[What is expected]:
Print back every record below, exactly as it stands.

[Data for review]:
★ ★ ★
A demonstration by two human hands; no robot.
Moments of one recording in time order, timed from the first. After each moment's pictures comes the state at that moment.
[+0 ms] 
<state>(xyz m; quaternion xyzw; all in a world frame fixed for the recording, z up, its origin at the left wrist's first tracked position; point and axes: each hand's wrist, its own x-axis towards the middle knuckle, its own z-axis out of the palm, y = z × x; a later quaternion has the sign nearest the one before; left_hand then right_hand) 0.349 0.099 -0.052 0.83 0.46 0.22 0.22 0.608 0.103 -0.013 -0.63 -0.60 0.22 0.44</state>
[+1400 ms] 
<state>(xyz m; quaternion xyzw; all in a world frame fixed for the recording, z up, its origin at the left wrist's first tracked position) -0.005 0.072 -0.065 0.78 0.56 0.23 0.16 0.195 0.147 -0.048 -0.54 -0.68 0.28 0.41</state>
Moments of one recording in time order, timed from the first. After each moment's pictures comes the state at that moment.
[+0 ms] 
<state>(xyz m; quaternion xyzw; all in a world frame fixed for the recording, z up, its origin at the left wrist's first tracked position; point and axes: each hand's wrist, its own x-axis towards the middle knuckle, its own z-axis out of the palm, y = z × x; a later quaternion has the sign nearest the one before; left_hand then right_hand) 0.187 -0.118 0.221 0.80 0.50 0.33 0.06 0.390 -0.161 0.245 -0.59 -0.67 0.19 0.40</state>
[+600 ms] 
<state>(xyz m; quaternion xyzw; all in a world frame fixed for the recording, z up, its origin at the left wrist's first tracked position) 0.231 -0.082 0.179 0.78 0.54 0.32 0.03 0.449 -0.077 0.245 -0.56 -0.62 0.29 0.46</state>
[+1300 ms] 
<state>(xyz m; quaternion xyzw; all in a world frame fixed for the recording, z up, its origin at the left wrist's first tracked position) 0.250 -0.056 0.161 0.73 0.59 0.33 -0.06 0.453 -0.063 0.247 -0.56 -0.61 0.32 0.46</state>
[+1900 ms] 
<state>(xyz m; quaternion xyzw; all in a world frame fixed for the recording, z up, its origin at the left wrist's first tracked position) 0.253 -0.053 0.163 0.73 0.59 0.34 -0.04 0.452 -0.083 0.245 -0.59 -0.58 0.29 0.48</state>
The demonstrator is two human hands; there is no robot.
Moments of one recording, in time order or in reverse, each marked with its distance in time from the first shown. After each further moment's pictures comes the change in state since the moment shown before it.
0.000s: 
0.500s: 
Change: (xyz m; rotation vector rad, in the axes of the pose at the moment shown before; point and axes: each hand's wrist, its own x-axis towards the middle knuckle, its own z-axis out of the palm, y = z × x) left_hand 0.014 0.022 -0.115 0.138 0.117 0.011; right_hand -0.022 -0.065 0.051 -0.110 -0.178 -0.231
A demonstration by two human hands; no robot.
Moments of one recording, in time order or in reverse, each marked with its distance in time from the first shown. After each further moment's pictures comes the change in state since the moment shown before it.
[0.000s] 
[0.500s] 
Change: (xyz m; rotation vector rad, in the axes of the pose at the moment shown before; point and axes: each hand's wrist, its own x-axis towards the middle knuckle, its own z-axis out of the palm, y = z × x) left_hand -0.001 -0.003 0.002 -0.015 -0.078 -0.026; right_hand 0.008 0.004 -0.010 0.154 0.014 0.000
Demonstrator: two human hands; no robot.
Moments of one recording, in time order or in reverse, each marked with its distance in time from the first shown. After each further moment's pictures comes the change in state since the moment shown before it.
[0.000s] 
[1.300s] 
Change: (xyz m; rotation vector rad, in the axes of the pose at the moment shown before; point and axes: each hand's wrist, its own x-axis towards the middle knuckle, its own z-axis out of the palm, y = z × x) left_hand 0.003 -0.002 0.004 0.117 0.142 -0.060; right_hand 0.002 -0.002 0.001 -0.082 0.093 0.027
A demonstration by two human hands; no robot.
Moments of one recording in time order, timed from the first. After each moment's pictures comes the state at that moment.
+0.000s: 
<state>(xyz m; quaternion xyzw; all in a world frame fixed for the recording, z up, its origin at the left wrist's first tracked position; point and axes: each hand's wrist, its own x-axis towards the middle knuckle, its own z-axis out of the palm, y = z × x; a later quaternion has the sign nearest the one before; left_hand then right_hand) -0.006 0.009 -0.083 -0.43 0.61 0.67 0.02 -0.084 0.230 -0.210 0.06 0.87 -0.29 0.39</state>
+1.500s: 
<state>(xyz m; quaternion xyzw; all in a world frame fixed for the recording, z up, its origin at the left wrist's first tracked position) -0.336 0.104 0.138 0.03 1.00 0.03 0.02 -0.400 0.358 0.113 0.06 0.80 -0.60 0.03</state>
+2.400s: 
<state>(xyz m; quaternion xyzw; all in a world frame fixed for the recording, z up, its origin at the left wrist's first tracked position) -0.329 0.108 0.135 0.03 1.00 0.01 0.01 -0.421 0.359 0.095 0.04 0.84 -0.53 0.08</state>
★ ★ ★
[Written solution]:
A demonstration by two human hands; no robot.
Moments of one recording in time order, timed from the first. After each moment's pictures comes the state at that moment.
[+0 ms] 
<state>(xyz m; quaternion xyzw; all in a world frame fixed for the recording, z up, its origin at the left wrist's first tracked position; point and axes: each hand's wrist, its own x-axis towards the middle knuckle, its own z-axis out of the palm, y = z × x; a later quaternion has the sign nearest the one before; left_hand then right_hand) 0.349 0.099 -0.052 0.83 0.46 0.22 0.22 0.608 0.103 -0.013 -0.63 -0.60 0.22 0.44</state>
[+1400 ms] 
<state>(xyz m; quaternion xyzw; all in a world frame fixed for the recording, z up, its origin at the left wrist's first tracked position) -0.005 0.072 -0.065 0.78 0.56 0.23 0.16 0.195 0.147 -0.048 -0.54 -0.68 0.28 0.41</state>
Moments of one recording in time order, timed from the first. After each moment's pictures comes the state at that moment.
[+0 ms] 
<state>(xyz m; quaternion xyzw; all in a world frame fixed for the recording, z up, its origin at the left wrist's first tracked position; point and axes: each hand's wrist, its own x-axis towards the middle knuckle, its own z-axis out of the palm, y = z × x; a later quaternion has the sign nearest the one before; left_hand then right_hand) 0.187 -0.118 0.221 0.80 0.50 0.33 0.06 0.390 -0.161 0.245 -0.59 -0.67 0.19 0.40</state>
[+600 ms] 
<state>(xyz m; quaternion xyzw; all in a world frame fixed for the recording, z up, its origin at the left wrist's first tracked position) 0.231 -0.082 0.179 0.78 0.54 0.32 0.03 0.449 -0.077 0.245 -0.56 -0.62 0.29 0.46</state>
[+1300 ms] 
<state>(xyz m; quaternion xyzw; all in a world frame fixed for the recording, z up, its origin at the left wrist's first tracked position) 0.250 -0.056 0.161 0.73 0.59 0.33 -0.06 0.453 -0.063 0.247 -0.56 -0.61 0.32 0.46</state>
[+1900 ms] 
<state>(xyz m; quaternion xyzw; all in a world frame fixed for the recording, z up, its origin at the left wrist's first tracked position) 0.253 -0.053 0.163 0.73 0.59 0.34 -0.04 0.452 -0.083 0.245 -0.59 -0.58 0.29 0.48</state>
The demonstrator is two human hands; there is no robot.
Moments of one recording, in time order or in reverse, each marked with its distance in time from the first shown. After each further moment's pictures comes the change in state since the moment shown before it.
0.000s: 
0.500s: 
Change: (xyz m; rotation vector rad, in the axes of the pose at the moment shown before; point and axes: each hand's wrist, its own x-axis towards the middle knuckle, its own z-axis out of the palm, y = z × x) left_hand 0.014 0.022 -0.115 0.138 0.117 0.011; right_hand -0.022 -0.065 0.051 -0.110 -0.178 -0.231
A demonstration by two human hands; no robot.
Moments of one recording, in time order or in reverse, each marked with its distance in time from the first shown. After each further moment's pictures comes the change in state since the moment shown before it.
[0.000s] 
[0.500s] 
Change: (xyz m; rotation vector rad, in the axes of the pose at the moment shown before; point and axes: each hand's wrist, its own x-axis towards the middle knuckle, its own z-axis out of the palm, y = z × x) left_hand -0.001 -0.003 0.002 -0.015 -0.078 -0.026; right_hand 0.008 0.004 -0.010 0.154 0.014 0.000
Demonstrator: two human hands; no robot.
Moments of one recording, in time order or in reverse, each marked with its distance in time from the first shown. After each further moment's pictures comes the change in state since the moment shown before it.
[0.000s] 
[1.300s] 
Change: (xyz m; rotation vector rad, in the axes of the pose at the moment shown before; point and axes: each hand's wrist, its own x-axis towards the middle knuckle, its own z-axis out of the palm, y = z × x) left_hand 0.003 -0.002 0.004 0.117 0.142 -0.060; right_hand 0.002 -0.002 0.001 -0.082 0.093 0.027
A demonstration by two human hands; no robot.
Moments of one recording in time order, timed from the first. After each moment's pictures comes the state at that moment.
+0.000s: 
<state>(xyz m; quaternion xyzw; all in a world frame fixed for the recording, z up, its origin at the left wrist's first tracked position; point and axes: each hand's wrist, its own x-axis towards the middle knuckle, its own z-axis out of the palm, y = z × x; a later quaternion has the sign nearest the one before; left_hand then right_hand) -0.006 0.009 -0.083 -0.43 0.61 0.67 0.02 -0.084 0.230 -0.210 0.06 0.87 -0.29 0.39</state>
+1.500s: 
<state>(xyz m; quaternion xyzw; all in a world frame fixed for the recording, z up, its origin at the left wrist's first tracked position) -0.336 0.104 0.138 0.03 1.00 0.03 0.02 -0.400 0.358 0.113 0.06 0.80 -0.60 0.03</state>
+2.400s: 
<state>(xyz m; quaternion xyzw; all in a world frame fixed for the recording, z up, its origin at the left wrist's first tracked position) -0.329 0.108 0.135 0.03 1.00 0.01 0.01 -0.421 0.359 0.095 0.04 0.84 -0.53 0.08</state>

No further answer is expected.